Choosing the right values
In most cases, you’ll need to experiment to find the best values for your specific use case. However, general guidelines suggest:
– Smaller `m` values are better for lower-dimensional data or when you require lower recall.
– Larger `m` values are useful for higher-dimensional data or when high recall is important.
– Increasing `ef_construction` beyond a certain point offers diminishing returns on index quality but will continue to slow down index construction.
By understanding and carefully choosing these parameters, you can effectively balance the trade-offs between index quality, query speed, and resource usage.
Vector similarity search with HNSW
SET hnsw.ef_search = 16;
SELECT word FROM words
ORDER BY embedding <=> ‘[-0.7715, -0.7300, -0.5986, -0.4908, -0.4454]’ LIMIT 1;
The above query sets ef_search parameter and returns the query vectors k approximate nearest neighbors.
ef_search – Candidate list size during search
HNSW creates a hierarchical graph where each node is a vector, and edges connect nearby (similar) nodes. When searching for the nearest neighbors of a query vector, the algorithm navigates this graph. The parameter `ef_search` controls the size of the dynamic list used during the search process.
When you set `ef_search`, you’re specifying the size of the “beam” or the “priority queue” used during the search. It determines how many candidate vectors the algorithm will consider at each step while navigating the graph.
Trade-offs:
- Higher ef_search: Increases the search accuracy because the algorithm considers more candidate nodes. However, this also increases the search time since more nodes are being evaluated.
- Lower ef_search: Speeds up the search but might decrease accuracy. The algorithm might miss some closer nodes because it’s considering fewer candidates.
HNSW Pros and Cons
While speed with a high level of accuracy are the main advantage of HNSW, which helps Postgres-powered LLM applications scale to millions of users, the index is resource intensive. You would typically need more RAM and configure the `maintenance_work_mem` for larger datasets.
Advantages
- Speed: HNSW is significantly faster than traditional methods like IVF.
- High Recall: HNSW provides a high recall rate, meaning it’s more likely to return the most relevant results.
- Scalability: HNSW scales well with the size of the dataset.
Disadvantages
- Approximate Results: The algorithm provides approximate, not exact, results.

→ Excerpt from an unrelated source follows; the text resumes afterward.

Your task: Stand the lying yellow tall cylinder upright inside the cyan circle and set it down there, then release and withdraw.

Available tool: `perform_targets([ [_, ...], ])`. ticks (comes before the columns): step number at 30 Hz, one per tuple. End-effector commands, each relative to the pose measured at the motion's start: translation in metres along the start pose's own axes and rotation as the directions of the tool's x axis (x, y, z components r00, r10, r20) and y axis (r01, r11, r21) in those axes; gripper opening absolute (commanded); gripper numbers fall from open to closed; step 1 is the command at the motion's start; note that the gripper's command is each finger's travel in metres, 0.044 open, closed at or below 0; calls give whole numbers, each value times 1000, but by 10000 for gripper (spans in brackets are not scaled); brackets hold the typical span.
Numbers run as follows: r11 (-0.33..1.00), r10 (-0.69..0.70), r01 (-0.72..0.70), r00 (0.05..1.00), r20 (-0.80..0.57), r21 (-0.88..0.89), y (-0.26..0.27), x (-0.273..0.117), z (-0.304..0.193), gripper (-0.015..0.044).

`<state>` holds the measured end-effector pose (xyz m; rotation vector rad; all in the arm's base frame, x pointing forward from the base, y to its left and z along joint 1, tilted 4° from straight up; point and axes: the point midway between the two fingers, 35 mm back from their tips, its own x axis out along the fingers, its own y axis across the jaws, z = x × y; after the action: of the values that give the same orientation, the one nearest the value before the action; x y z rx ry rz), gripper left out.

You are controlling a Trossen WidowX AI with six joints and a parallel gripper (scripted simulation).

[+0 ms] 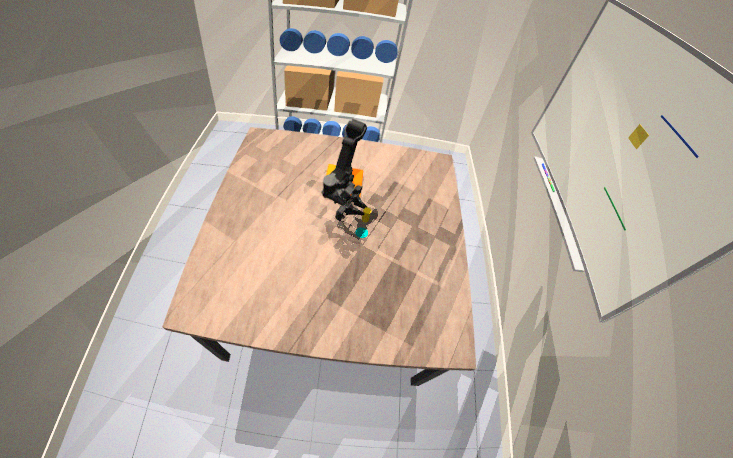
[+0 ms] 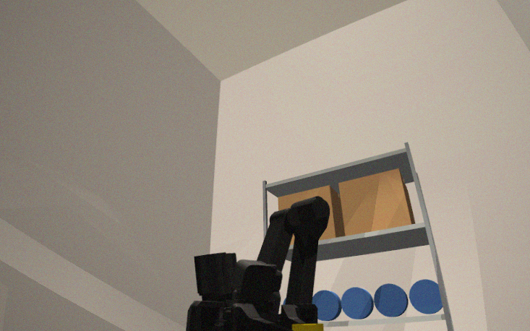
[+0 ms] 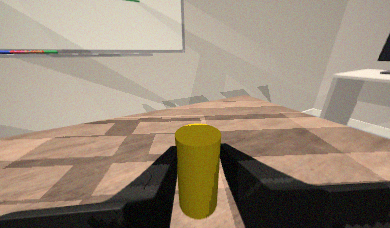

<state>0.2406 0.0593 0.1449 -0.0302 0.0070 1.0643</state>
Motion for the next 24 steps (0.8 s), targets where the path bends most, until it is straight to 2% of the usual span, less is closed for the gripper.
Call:
perform_targets([
  [1, 1000, 7, -7, 1000, 4, -2, 4, -2, 0, 105],
  [24, 1000, 9, -9, 1000, 1, 12, 0, 0, -14, 105],
])
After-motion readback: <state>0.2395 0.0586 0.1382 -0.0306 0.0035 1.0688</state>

- Resource-Intensive Indexing: Creating an HNSW index can be resource-intensive, especially for large datasets.
- Complexity: The algorithm’s parameters can be tricky to tune for optimal performance.
Conclusion
Vectors have revolutionized how we handle and interpret data in AI. With pgvector and its integration of the HNSW algorithm in Postgres, developers now have an efficient tool to make AI applications even more responsive and accurate. While HNSW offers impressive speed, it’s essential to understand its trade-offs, especially when dealing with extensive datasets.
We genuinely hope pgvector becomes a valuable asset in your development toolkit. Your feedback is crucial for its continuous improvement. Enjoy exploring its capabilities and do share your experiences with us!